About this task: Produce an exact copy of all the data below, dropping every image.

Segment Start: Excerpted data

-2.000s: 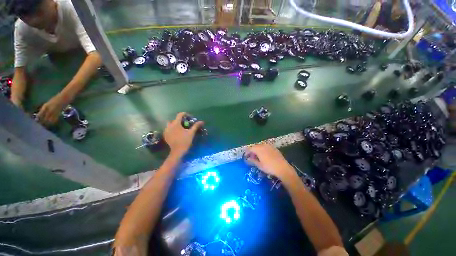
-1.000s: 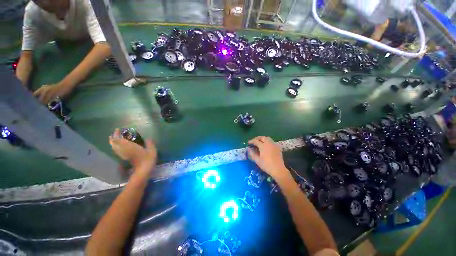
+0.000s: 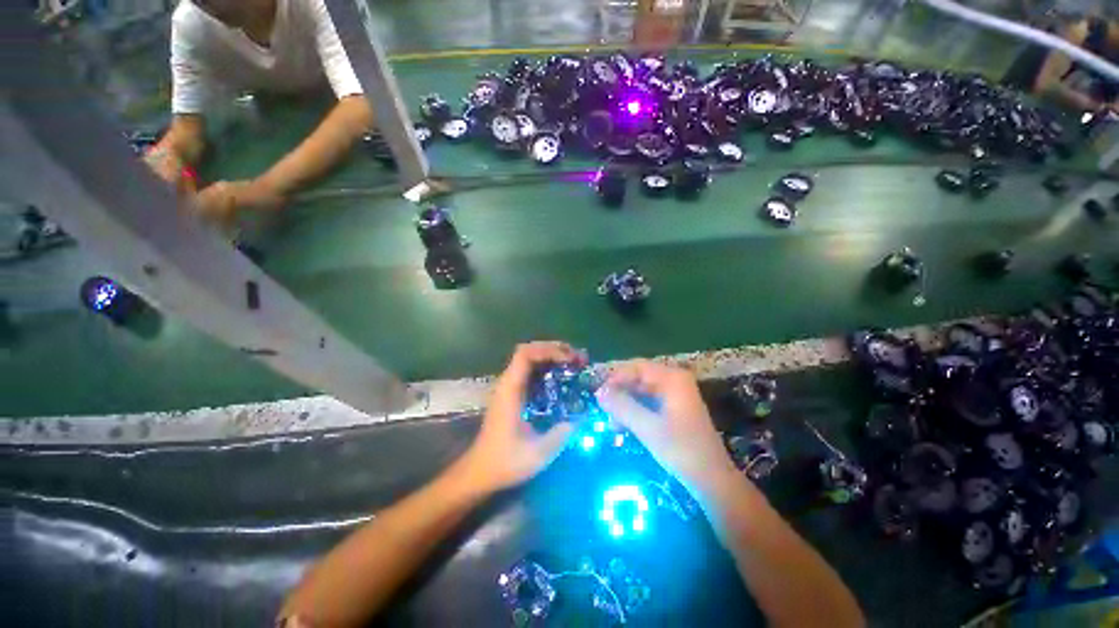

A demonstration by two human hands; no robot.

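Observation:
An open LED module (image 3: 560, 390) with wires and silvery insides is held just above the near edge of the belt rail. My left hand (image 3: 522, 423) grips it from the left side. My right hand (image 3: 657, 411) is at its right side, fingertips close together against it; whether they hold a separate part is hidden. Below the hands a lit LED ring (image 3: 625, 509) glows blue-white on the dark near surface. Another small blue glow shows just under the fingers. Open units with wires (image 3: 528, 589) lie at the bottom of the view.
A green belt (image 3: 528, 245) carries spaced units, one (image 3: 626, 287) straight ahead. A pale rail (image 3: 785, 355) edges it. Heaps of black parts lie right (image 3: 957, 454) and across the belt (image 3: 761, 98). A slanting metal post (image 3: 209, 288) stands left. A person (image 3: 264, 74) works across the belt.
My left hand has brought a module from the belt to the near edge. My right hand has moved beside it. The view has shifted left, and the upper glowing ring is now mostly covered.

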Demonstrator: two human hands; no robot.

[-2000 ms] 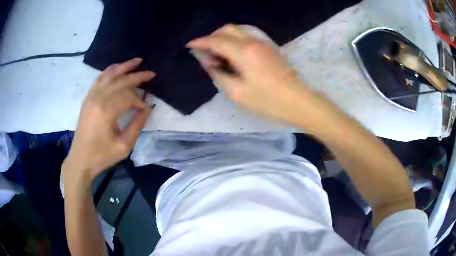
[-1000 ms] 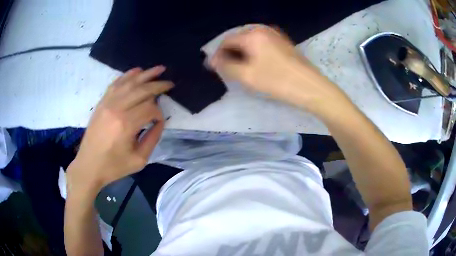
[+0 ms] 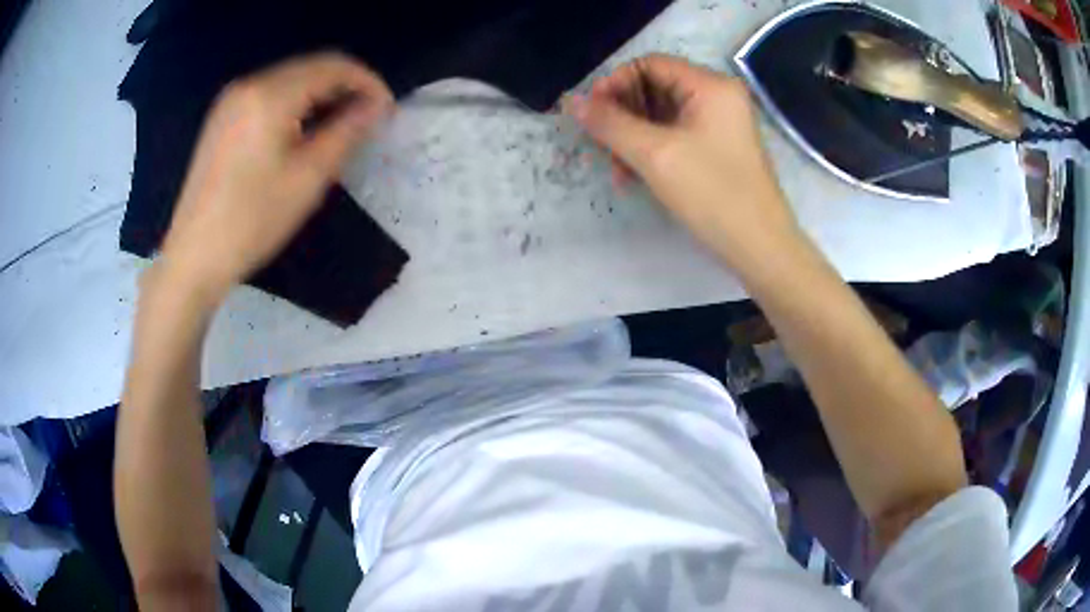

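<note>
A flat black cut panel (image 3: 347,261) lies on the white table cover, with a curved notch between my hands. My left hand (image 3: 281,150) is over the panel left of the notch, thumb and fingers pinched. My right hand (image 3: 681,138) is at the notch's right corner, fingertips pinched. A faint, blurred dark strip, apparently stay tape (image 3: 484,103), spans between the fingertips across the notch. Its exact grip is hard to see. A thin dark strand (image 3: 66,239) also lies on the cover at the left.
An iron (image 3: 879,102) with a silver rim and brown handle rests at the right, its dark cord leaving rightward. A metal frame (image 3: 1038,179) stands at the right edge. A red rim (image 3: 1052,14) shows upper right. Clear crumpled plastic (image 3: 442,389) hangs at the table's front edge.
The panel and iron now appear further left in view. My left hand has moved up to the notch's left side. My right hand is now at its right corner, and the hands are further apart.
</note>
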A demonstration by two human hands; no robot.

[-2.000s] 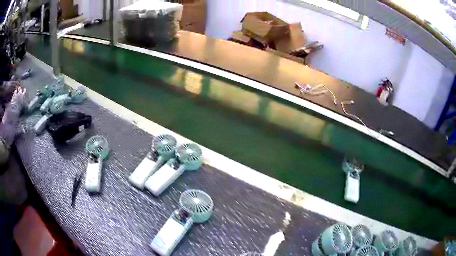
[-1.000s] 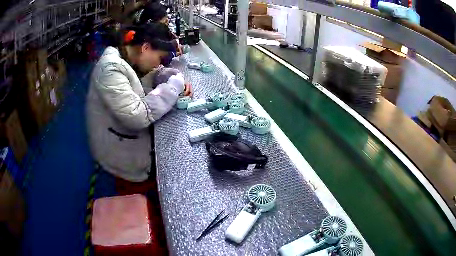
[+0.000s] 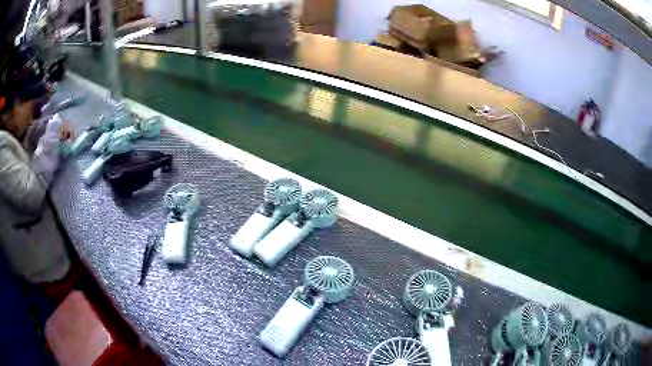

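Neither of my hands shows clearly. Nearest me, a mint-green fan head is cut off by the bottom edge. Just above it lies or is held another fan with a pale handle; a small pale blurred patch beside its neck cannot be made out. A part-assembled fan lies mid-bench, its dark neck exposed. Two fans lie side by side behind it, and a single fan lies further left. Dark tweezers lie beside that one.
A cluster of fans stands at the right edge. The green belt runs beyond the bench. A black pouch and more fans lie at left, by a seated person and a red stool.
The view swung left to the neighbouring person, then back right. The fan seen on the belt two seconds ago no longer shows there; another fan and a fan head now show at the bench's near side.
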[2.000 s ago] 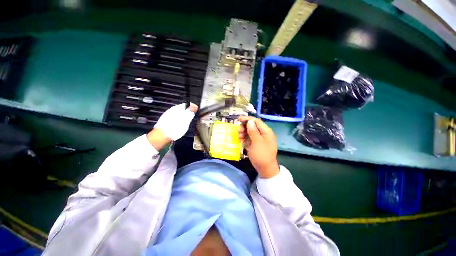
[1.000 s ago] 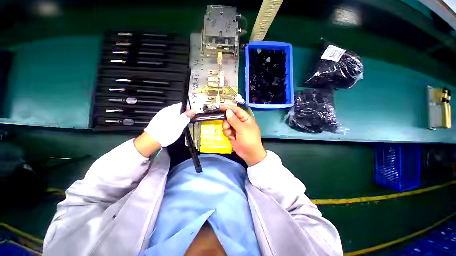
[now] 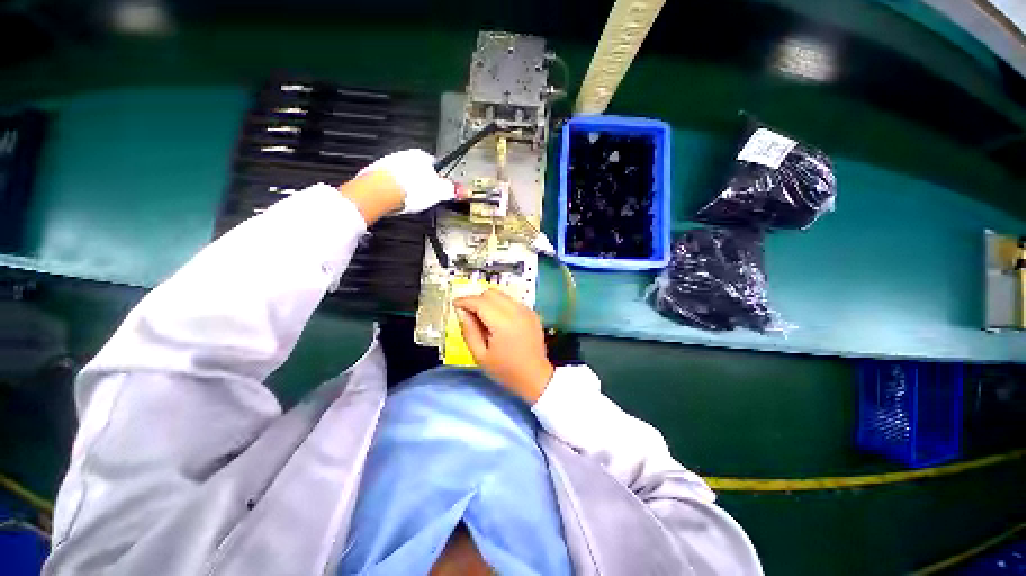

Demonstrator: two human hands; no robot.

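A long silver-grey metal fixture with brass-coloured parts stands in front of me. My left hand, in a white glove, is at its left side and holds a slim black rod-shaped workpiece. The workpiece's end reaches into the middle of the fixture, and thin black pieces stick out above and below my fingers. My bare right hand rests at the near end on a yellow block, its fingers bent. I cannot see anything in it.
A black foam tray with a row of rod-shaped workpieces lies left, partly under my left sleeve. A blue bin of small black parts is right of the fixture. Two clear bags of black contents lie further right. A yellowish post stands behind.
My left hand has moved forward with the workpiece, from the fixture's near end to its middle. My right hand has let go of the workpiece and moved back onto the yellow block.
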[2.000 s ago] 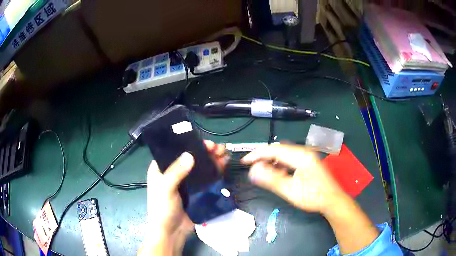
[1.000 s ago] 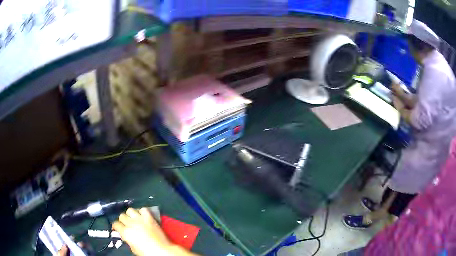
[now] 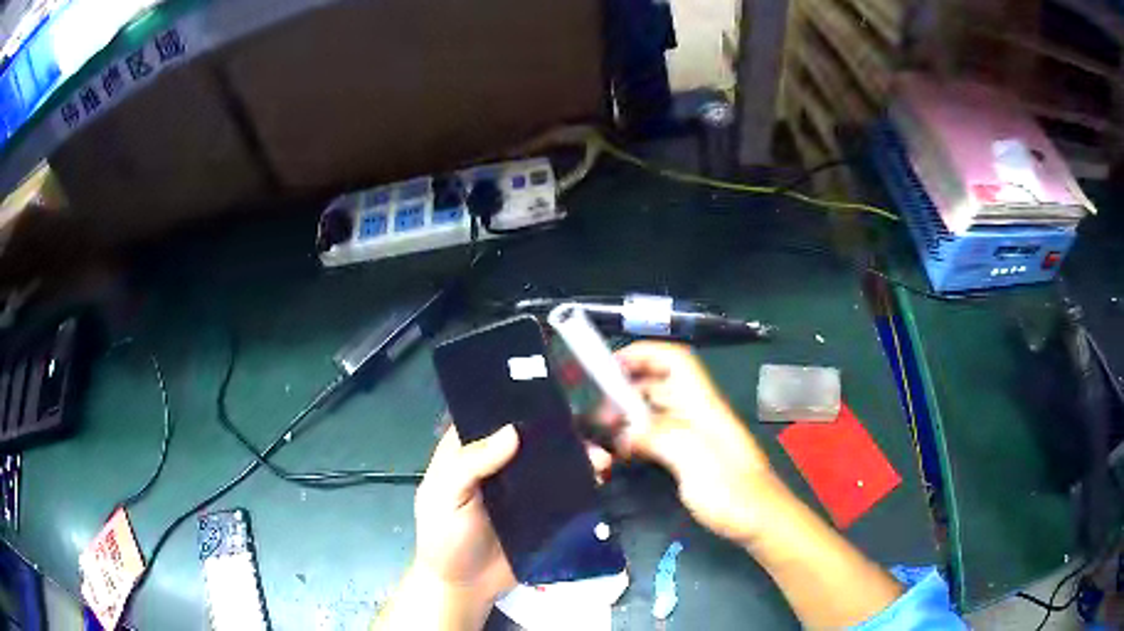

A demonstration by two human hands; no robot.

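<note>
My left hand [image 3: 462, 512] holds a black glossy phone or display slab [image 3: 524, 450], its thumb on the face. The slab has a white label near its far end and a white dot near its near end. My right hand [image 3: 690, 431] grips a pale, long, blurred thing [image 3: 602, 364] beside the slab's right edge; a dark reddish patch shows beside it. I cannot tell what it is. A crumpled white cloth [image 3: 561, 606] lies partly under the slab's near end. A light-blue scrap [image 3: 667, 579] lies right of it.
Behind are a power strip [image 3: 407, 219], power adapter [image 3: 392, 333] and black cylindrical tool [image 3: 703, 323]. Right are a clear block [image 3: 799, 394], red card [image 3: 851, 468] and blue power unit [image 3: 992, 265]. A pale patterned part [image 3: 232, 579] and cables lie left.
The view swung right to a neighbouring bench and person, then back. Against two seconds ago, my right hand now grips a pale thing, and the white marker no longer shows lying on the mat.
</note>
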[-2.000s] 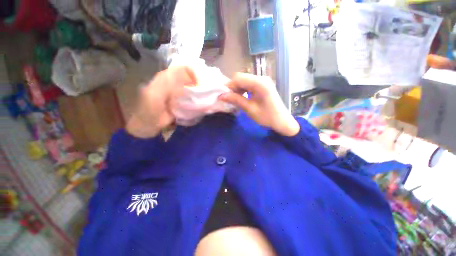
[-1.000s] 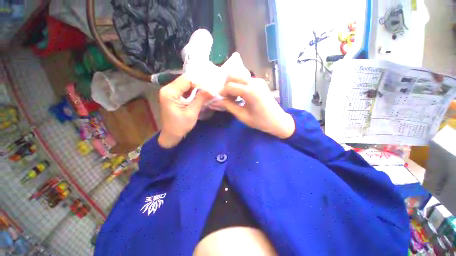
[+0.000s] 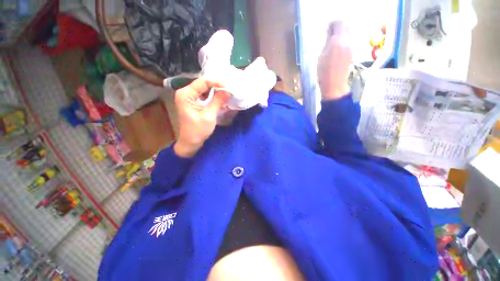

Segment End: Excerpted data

Answer for this exercise:
-2.000s: 
-1.000s: 
+0.000s: 

A demonstration by two human hands; no robot.

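Observation:
An open LED module (image 3: 560, 390) with wires and silvery insides is held just above the near edge of the belt rail. My left hand (image 3: 522, 423) grips it from the left side. My right hand (image 3: 657, 411) is at its right side, fingertips close together against it; whether they hold a separate part is hidden. Below the hands a lit LED ring (image 3: 625, 509) glows blue-white on the dark near surface. Another small blue glow shows just under the fingers. Open units with wires (image 3: 528, 589) lie at the bottom of the view.
A green belt (image 3: 528, 245) carries spaced units, one (image 3: 626, 287) straight ahead. A pale rail (image 3: 785, 355) edges it. Heaps of black parts lie right (image 3: 957, 454) and across the belt (image 3: 761, 98). A slanting metal post (image 3: 209, 288) stands left. A person (image 3: 264, 74) works across the belt.
My left hand has brought a module from the belt to the near edge. My right hand has moved beside it. The view has shifted left, and the upper glowing ring is now mostly covered.
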
Demonstrator: two human hands; no robot.

[-2000 ms] 
[-1000 ms] 
[+0 ms] 

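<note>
A flat black cut panel (image 3: 347,261) lies on the white table cover, with a curved notch between my hands. My left hand (image 3: 281,150) is over the panel left of the notch, thumb and fingers pinched. My right hand (image 3: 681,138) is at the notch's right corner, fingertips pinched. A faint, blurred dark strip, apparently stay tape (image 3: 484,103), spans between the fingertips across the notch. Its exact grip is hard to see. A thin dark strand (image 3: 66,239) also lies on the cover at the left.
An iron (image 3: 879,102) with a silver rim and brown handle rests at the right, its dark cord leaving rightward. A metal frame (image 3: 1038,179) stands at the right edge. A red rim (image 3: 1052,14) shows upper right. Clear crumpled plastic (image 3: 442,389) hangs at the table's front edge.
The panel and iron now appear further left in view. My left hand has moved up to the notch's left side. My right hand is now at its right corner, and the hands are further apart.
</note>
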A demonstration by two human hands; no robot.

[-2.000s] 
[-1.000s] 
[+0.000s] 

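Neither of my hands shows clearly. Nearest me, a mint-green fan head is cut off by the bottom edge. Just above it lies or is held another fan with a pale handle; a small pale blurred patch beside its neck cannot be made out. A part-assembled fan lies mid-bench, its dark neck exposed. Two fans lie side by side behind it, and a single fan lies further left. Dark tweezers lie beside that one.
A cluster of fans stands at the right edge. The green belt runs beyond the bench. A black pouch and more fans lie at left, by a seated person and a red stool.
The view swung left to the neighbouring person, then back right. The fan seen on the belt two seconds ago no longer shows there; another fan and a fan head now show at the bench's near side.
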[2.000 s ago] 
[1.000 s ago] 
[now] 

Demonstrator: two human hands; no robot.

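A long silver-grey metal fixture with brass-coloured parts stands in front of me. My left hand, in a white glove, is at its left side and holds a slim black rod-shaped workpiece. The workpiece's end reaches into the middle of the fixture, and thin black pieces stick out above and below my fingers. My bare right hand rests at the near end on a yellow block, its fingers bent. I cannot see anything in it.
A black foam tray with a row of rod-shaped workpieces lies left, partly under my left sleeve. A blue bin of small black parts is right of the fixture. Two clear bags of black contents lie further right. A yellowish post stands behind.
My left hand has moved forward with the workpiece, from the fixture's near end to its middle. My right hand has let go of the workpiece and moved back onto the yellow block.
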[2.000 s ago] 
[1.000 s ago] 
[now] 

A demonstration by two human hands; no robot.

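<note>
My left hand [image 3: 462, 512] holds a black glossy phone or display slab [image 3: 524, 450], its thumb on the face. The slab has a white label near its far end and a white dot near its near end. My right hand [image 3: 690, 431] grips a pale, long, blurred thing [image 3: 602, 364] beside the slab's right edge; a dark reddish patch shows beside it. I cannot tell what it is. A crumpled white cloth [image 3: 561, 606] lies partly under the slab's near end. A light-blue scrap [image 3: 667, 579] lies right of it.
Behind are a power strip [image 3: 407, 219], power adapter [image 3: 392, 333] and black cylindrical tool [image 3: 703, 323]. Right are a clear block [image 3: 799, 394], red card [image 3: 851, 468] and blue power unit [image 3: 992, 265]. A pale patterned part [image 3: 232, 579] and cables lie left.
The view swung right to a neighbouring bench and person, then back. Against two seconds ago, my right hand now grips a pale thing, and the white marker no longer shows lying on the mat.
</note>
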[-2.000s] 
[-1.000s] 
[+0.000s] 

The full answer has been given.